Let denote $\mathbf{x} = \{x_1,x_2,...,x_N \}$ with $x_i \in \Bbb R$ for $i=1,...,N$ and $f(\mathbf{x},n)$ be the $n$-th symmetric sum of the set $\mathbf{x}$
$$ f(\mathbf{x},n) = \sum_{\sigma_1,...,\sigma_n} \left(\prod_{i=1}^n x_{\sigma_i}\right) $$ with $\sigma_1,...\sigma_n \in \{1,2,...,N \}$ and $\sigma_i \ne \sigma_j$ for $i\ne j$
(the definition of the $n$-th symmetric sum can also be found here)
Let define $g(\mathbf{x},a)$ be the sum of symmetric sum $$ g(\mathbf{x},a)= \sum_{n=0}^N a^{\mathbb{mod}(n,2)} f(\mathbf{x},n) $$ with $a \in \Bbb R$ and $\mathbb{mod}(n,2) = \begin{cases} 1 \quad \text{ if } n \text{ odd} \\ 0 \quad \text{ if } n \text{ even} \end{cases}$
Example 1: N = 2: $$ g(\mathbf{x},a)= 1 - a(x_1 +x_2) + (x_1 x_2) $$
Example 2: N = 3: $$ g(\mathbf{x},a)= 1 - a(x_1 +x_2+x_3) + (x_1 x_2+x_2 x_3+x_3 x_1) - a x_1 x_2 x_3 $$
The complexity of $g(\mathbf{x},a)$ is $\mathcal{O}(2^n)$ with a naive algorithm.
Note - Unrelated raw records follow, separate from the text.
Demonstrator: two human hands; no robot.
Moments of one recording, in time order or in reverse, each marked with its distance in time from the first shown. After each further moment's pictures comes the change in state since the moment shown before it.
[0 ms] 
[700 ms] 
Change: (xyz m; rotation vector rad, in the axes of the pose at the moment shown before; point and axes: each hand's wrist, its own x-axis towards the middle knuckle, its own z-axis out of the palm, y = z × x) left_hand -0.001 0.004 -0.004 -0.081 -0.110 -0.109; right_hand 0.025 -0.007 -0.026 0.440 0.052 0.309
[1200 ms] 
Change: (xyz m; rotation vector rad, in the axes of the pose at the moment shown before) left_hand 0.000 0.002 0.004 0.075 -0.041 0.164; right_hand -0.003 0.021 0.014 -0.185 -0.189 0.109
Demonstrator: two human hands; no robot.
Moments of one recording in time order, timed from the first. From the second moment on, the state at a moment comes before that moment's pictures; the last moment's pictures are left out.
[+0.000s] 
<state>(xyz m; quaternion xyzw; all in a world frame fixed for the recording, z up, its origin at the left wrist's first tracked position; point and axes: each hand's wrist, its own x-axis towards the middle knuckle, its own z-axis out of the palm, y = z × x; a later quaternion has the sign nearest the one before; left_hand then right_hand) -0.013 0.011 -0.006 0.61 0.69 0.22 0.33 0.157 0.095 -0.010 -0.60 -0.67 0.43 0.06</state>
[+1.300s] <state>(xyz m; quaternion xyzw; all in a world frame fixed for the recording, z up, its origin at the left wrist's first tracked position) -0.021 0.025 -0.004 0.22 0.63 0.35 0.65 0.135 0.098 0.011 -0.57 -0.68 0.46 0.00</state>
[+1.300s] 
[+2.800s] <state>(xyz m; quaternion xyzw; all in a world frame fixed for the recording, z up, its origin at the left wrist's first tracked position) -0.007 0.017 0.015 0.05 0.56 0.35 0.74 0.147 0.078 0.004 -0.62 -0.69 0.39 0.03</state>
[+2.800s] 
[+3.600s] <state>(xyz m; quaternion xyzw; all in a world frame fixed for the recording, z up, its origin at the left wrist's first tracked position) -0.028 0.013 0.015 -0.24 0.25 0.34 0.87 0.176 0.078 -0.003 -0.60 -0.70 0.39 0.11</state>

Indeed, the sum $g(\mathbf{x},a)$ has exactly $2^N$ terms and we sum up the terms sequentially
$$ g(\mathbf{x},a)= \sum_{n=1}^N\left( a^{\mathbb{mod}(N,2)} \sum_{\sigma_1,...,\sigma_n} \left(\prod_{i=1}^n x_{\sigma_i}\right)\right) $$
My question: does there exist a better algorithm for computing $g(\mathbf{x},a)$ which is less complex than $\mathcal{O}(2^N)$?
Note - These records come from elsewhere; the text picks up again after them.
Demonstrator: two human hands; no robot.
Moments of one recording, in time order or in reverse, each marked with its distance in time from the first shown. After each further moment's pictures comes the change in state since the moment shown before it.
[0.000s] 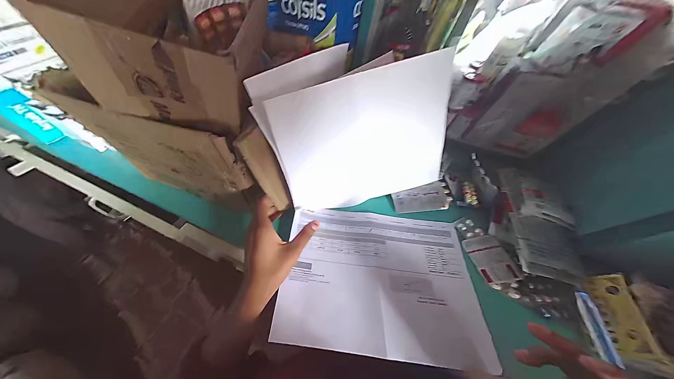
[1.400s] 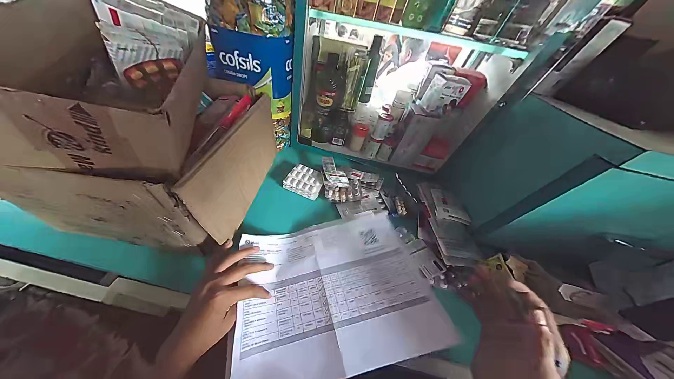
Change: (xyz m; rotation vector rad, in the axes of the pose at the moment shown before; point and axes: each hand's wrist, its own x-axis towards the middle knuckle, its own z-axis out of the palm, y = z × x) left_hand 0.010 -0.057 -0.021 -0.001 -0.390 0.728; right_hand 0.012 0.020 -0.017 0.079 0.344 0.272
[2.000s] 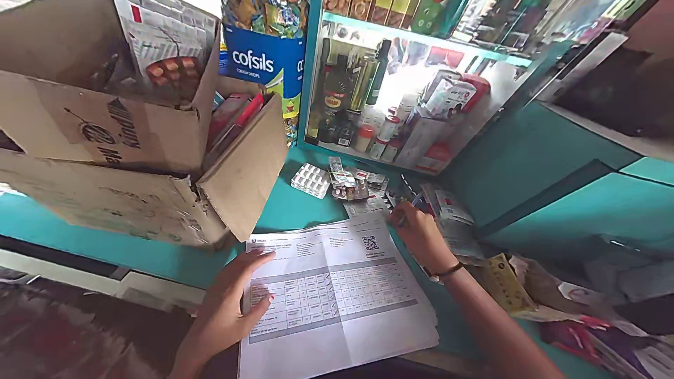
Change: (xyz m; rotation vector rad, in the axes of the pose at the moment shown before) left_hand -0.019 0.003 0.010 -0.050 0.073 -0.209; right_hand 0.119 0.056 0.098 -1.042 -0.699 0.167
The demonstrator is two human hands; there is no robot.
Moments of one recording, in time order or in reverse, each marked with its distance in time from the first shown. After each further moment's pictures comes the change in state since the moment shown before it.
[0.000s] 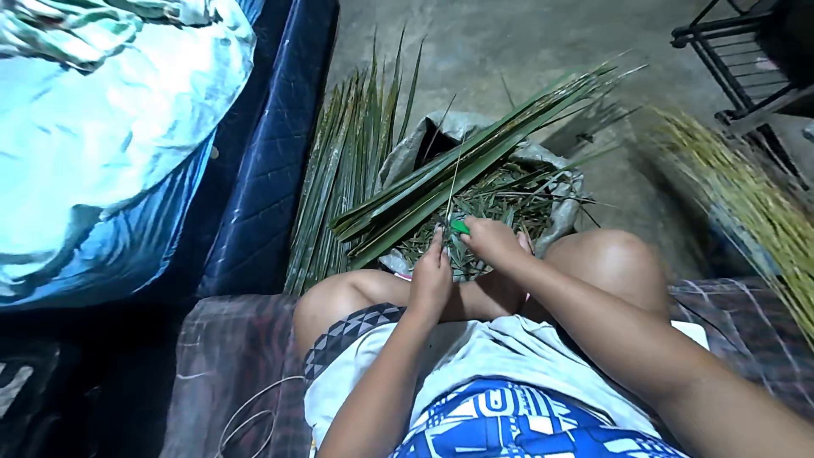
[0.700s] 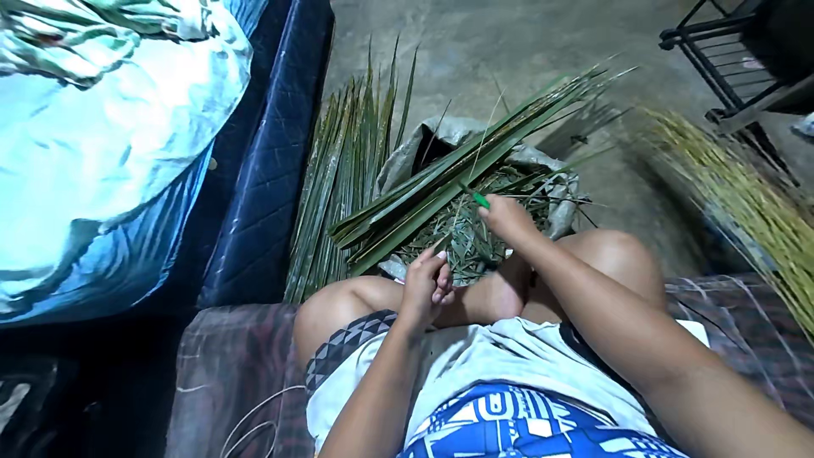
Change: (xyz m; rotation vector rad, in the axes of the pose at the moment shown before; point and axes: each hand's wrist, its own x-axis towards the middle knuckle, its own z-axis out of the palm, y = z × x) left_hand -0.008 -0.003 -0.009 -1.119 -0.163 -0.194; right_hand 0.022 0.030 -0.020 0.196 0.207 0.126
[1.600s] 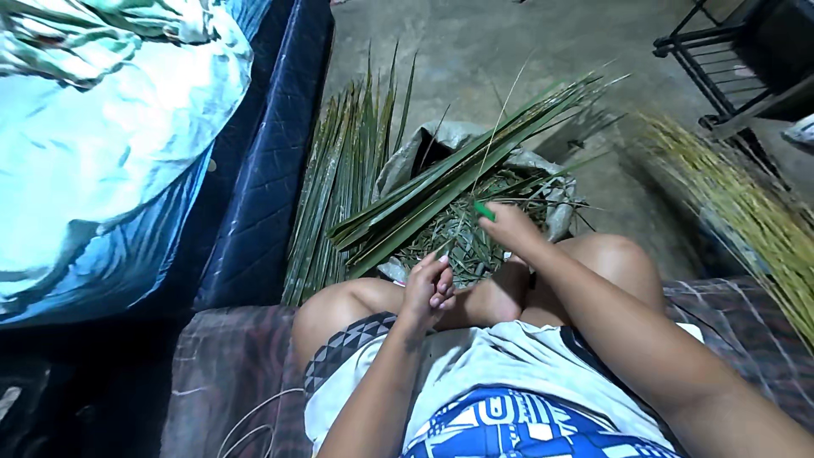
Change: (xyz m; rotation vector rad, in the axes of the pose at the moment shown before) left_hand -0.002 0.001 0.000 -0.097 -0.060 -0.070; right_hand -0.018 0.005 -0.010 0.074 -0.046 -0.091
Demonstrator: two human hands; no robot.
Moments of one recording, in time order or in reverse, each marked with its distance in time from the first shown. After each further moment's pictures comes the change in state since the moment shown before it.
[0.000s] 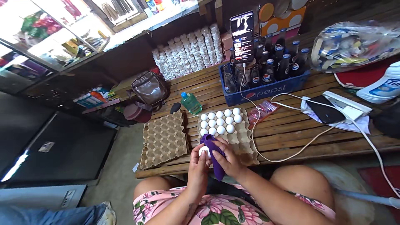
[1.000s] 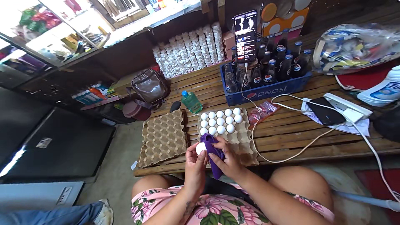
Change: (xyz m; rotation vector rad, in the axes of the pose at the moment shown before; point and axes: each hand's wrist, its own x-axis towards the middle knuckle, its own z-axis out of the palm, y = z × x) left_hand 0.002 0.003 -0.002 -0.082 0.099 0.061; right_hand -0.002 0.010 0.008 -0.069 0.066 -0.152
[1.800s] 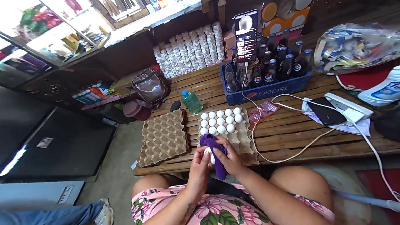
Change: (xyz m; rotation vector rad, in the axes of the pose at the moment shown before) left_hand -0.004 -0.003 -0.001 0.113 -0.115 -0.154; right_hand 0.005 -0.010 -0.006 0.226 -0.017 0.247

My attempt: There exists special cases where $a=\pm 1$ that can factorize the sum $g(\mathbf{x},a)$ as follows $$ g(\mathbf{x},a)= \prod_{n=1}^N(x_i+a) $$ and then the sum can be computed in $\mathcal{O}(N)$. I try to find a mathematical method like this for $a \ne \pm 1$ without success. In fact, all difficulties lie on the modulo function $\mathbb{mod}(n,2)$.